RAW DATA.
*****

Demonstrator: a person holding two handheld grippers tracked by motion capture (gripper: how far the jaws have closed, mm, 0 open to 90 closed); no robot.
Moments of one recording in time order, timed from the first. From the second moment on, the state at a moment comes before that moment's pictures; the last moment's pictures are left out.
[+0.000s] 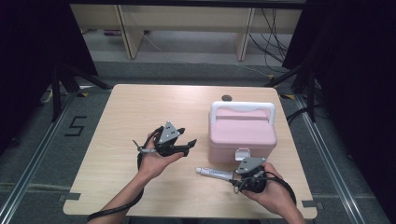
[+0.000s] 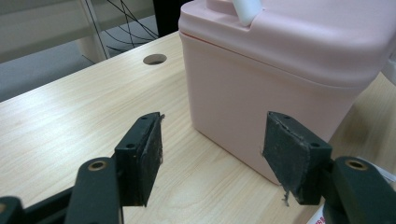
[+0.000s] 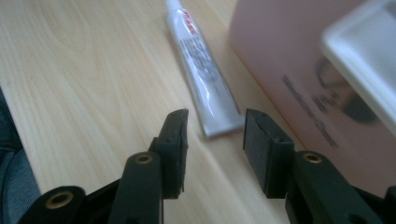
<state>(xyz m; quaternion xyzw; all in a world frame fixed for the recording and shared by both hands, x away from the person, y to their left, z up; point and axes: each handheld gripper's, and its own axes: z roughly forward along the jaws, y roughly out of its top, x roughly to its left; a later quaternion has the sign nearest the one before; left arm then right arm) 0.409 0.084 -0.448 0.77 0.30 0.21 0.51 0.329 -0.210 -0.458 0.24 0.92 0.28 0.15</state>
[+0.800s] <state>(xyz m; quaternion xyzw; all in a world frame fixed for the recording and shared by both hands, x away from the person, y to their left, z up) 0.407 0.088 -0.450 0.77 0.30 0.22 0.51 0.352 -0.151 -0.481 0.22 0.93 0.23 0.17</state>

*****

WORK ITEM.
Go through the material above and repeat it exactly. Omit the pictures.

RESPONSE AREA.
Demonstrator: a person holding two handheld grippers tracked by motion capture (gripper: how far the jaws have closed, mm, 0 open to 90 closed); no robot.
Moments of one recording in time order, timed from the first. From the second moment on, the state at a moment comes before that moment's pictures; the last moment's pictures are left out.
[+0.000s] 
[+0.000s] 
[+0.000s] 
<state>(xyz m; quaternion xyzw; all in a world frame fixed for the recording and shared by both hands, x away from the person, y to their left, z up; point and axes: each handheld gripper's, and its own axes: z roughly forward along the jaws, y roughly out of its top, x roughly to its left; a later quaternion has the sign nearest the one before; left arm then right arm) 0.409 0.084 -0.448 0.77 0.30 0.21 0.51 0.329 -0.210 -0.458 0.24 0.92 0.28 0.15</state>
[+0.800s] <state>(xyz m; quaternion xyzw; all in a world frame fixed for the recording and shared by both hands, x away from the person, y to their left, z up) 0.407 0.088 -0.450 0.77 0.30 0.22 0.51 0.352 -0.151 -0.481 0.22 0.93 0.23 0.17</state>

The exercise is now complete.